No, a Multi-Reader Multi-Case (MRMC) comparative effectiveness study was not done. This document focuses on the mechanical and biological performance of an interbody fusion device, not on the diagnostic accuracy or interpretive capabilities of human readers with or without AI assistance.

6. If a Standalone (i.e., algorithm only without human-in-the-loop performance) Was Done

This section is not applicable as the device is a physical intervertebral body fusion system, not an AI algorithm. Therefore, there is no "standalone" algorithm performance to report.

7. The Type of Ground Truth Used

The "ground truth" for the non-clinical tests was established by:

• Recognized ASTM Standards: ASTM F2077-11 (for mechanical behavior like static axial compression, static torsion, offset yield torque) and ASTM F2267-04 (for subsidence).
• In-house method: For expulsion testing.
• Established biological cutoff limits: For Biocompatibility (LAL and MEM Elution).
• Sterility Assurance Level (SAL) of 10^-6: For Sterilization Validation by biological indicator overkill method.

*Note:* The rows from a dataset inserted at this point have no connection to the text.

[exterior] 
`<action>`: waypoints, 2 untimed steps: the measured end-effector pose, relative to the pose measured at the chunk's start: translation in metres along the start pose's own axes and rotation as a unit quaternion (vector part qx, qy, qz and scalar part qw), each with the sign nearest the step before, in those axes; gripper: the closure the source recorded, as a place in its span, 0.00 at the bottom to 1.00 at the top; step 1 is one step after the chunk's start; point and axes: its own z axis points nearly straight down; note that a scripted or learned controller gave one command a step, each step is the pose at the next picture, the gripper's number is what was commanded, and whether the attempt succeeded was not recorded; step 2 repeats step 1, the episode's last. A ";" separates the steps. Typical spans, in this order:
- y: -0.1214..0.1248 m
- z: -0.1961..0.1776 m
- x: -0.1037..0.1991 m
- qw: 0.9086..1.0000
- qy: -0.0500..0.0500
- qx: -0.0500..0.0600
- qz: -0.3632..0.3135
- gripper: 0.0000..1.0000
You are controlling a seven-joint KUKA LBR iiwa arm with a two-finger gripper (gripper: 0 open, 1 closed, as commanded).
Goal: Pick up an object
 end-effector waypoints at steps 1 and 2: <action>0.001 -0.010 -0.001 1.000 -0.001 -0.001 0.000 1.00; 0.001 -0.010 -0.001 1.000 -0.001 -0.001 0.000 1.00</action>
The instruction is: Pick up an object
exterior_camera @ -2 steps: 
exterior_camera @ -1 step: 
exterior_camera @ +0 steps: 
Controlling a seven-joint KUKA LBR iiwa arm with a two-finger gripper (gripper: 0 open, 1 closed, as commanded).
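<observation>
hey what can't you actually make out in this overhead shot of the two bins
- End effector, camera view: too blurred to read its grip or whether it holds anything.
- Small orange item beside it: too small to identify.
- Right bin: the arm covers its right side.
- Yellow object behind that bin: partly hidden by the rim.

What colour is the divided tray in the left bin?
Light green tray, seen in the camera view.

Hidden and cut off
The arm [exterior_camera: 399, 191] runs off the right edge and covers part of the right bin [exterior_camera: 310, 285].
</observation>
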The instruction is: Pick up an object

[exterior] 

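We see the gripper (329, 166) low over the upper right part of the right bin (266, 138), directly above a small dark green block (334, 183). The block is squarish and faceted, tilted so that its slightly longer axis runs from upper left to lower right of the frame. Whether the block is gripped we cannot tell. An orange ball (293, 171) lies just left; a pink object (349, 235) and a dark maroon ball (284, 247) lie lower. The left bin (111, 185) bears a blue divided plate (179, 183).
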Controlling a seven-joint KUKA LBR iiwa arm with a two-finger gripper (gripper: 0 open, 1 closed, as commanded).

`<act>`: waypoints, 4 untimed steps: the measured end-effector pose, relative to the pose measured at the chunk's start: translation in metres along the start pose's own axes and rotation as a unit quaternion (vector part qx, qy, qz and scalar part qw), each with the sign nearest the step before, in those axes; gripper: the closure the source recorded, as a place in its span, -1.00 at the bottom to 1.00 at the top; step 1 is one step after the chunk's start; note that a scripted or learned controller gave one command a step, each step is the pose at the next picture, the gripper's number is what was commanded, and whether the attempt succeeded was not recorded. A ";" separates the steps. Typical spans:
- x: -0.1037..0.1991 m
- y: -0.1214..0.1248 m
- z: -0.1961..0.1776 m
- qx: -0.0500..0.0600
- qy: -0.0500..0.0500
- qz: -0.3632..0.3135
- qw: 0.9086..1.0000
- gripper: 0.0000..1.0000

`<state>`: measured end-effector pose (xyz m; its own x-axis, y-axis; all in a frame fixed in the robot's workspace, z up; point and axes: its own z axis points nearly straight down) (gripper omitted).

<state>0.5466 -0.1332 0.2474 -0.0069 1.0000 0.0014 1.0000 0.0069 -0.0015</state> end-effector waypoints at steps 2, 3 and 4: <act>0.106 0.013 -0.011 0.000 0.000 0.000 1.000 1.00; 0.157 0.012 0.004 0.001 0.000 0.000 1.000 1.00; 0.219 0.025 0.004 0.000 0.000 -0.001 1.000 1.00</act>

Essentially, the ground truth is adherence to these established engineering, safety, and sterilization standards.

8. The Sample Size for the Training Set

This section is not applicable. There is no "training set" in the context of an AI device. The testing described is for a physical medical device.

9. How the Ground Truth for the Training Set Was Established

This section is not applicable as there is no training set for an AI device.